■ WHAT TO PRODUCE
Copy the data below in full, exactly as it appears.

■ AVAILABLE DATA
☆ ☆ ☆ ☆

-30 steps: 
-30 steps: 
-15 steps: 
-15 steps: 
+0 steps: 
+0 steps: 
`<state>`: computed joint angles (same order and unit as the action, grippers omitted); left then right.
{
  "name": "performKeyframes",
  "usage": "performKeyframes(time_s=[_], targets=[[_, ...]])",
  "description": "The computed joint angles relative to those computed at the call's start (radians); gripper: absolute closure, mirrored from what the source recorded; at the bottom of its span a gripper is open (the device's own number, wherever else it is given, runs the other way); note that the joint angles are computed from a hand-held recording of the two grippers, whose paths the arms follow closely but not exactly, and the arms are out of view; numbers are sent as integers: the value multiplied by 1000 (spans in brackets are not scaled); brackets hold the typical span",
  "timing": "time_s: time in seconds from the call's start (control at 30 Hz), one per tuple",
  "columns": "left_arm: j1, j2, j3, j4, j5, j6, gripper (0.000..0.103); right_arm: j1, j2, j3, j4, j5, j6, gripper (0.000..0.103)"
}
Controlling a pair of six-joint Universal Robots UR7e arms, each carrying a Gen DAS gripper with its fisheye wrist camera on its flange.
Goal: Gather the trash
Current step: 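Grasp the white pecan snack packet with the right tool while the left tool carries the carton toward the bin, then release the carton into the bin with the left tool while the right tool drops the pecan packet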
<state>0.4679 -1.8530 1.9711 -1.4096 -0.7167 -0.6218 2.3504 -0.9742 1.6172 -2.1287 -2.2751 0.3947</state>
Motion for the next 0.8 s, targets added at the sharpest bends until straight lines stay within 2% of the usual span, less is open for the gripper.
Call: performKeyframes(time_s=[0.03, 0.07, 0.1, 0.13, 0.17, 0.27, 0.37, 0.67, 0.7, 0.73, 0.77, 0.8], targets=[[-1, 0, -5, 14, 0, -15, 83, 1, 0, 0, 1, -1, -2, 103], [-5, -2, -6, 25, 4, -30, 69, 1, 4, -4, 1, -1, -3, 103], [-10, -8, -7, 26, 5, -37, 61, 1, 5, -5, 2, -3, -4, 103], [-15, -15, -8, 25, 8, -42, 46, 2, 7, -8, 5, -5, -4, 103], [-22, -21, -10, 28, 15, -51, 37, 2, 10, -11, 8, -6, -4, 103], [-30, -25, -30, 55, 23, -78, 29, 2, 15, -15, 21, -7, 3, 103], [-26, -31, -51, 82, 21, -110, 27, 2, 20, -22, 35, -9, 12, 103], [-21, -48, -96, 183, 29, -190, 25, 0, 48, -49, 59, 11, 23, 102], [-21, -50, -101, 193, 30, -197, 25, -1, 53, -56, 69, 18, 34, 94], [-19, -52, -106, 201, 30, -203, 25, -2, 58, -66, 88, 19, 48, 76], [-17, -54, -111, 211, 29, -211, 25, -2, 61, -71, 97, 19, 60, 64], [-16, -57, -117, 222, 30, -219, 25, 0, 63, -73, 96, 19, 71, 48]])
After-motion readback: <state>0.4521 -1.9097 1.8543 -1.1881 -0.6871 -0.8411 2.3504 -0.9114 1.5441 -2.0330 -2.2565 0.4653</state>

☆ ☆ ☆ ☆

■ EXERCISE RESPONSE
-30 steps: 
-30 steps: 
-15 steps: 
-15 steps: 
+0 steps: 
+0 steps: 
`<state>`: computed joint angles (same order and unit as the action, grippers omitted); left then right.
{
  "name": "performKeyframes",
  "usage": "performKeyframes(time_s=[_], targets=[[_, ...]])",
  "description": "The computed joint angles relative to those computed at the call's start (radians); gripper: absolute closure, mirrored from what the source recorded; at the bottom of its span a gripper is open (the device's own number, wherever else it is given, runs the other way); note that the joint angles are computed from a hand-held recording of the two grippers, whose paths the arms follow closely but not exactly, and the arms are out of view; numbers are sent as integers: the value multiplied by 1000 (spans in brackets are not scaled); brackets hold the typical span",
  "timing": "time_s: time in seconds from the call's start (control at 30 Hz), one per tuple",
  "columns": "left_arm: j1, j2, j3, j4, j5, j6, gripper (0.000..0.103); right_arm: j1, j2, j3, j4, j5, j6, gripper (0.000..0.103)"
}
Controlling a pair of six-joint Universal Robots UR7e arms, each carrying a Gen DAS gripper with its fisheye wrist camera on its flange.
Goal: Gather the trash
Current step: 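Grasp the white pecan snack packet with the right tool while the left tool carries the carton toward the bin, then release the carton into the bin with the left tool while the right tool drops the pecan packet
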<state>0.4679 -1.8530 1.9711 -1.4096 -0.7167 -0.6218 2.3504 -0.9742 1.6172 -2.1287 -2.2751 0.3947</state>
Motion for the next 0.8 s, targets added at the sharpest bends until straight lines stay within 2% of the usual span, less is open for the gripper.
Call: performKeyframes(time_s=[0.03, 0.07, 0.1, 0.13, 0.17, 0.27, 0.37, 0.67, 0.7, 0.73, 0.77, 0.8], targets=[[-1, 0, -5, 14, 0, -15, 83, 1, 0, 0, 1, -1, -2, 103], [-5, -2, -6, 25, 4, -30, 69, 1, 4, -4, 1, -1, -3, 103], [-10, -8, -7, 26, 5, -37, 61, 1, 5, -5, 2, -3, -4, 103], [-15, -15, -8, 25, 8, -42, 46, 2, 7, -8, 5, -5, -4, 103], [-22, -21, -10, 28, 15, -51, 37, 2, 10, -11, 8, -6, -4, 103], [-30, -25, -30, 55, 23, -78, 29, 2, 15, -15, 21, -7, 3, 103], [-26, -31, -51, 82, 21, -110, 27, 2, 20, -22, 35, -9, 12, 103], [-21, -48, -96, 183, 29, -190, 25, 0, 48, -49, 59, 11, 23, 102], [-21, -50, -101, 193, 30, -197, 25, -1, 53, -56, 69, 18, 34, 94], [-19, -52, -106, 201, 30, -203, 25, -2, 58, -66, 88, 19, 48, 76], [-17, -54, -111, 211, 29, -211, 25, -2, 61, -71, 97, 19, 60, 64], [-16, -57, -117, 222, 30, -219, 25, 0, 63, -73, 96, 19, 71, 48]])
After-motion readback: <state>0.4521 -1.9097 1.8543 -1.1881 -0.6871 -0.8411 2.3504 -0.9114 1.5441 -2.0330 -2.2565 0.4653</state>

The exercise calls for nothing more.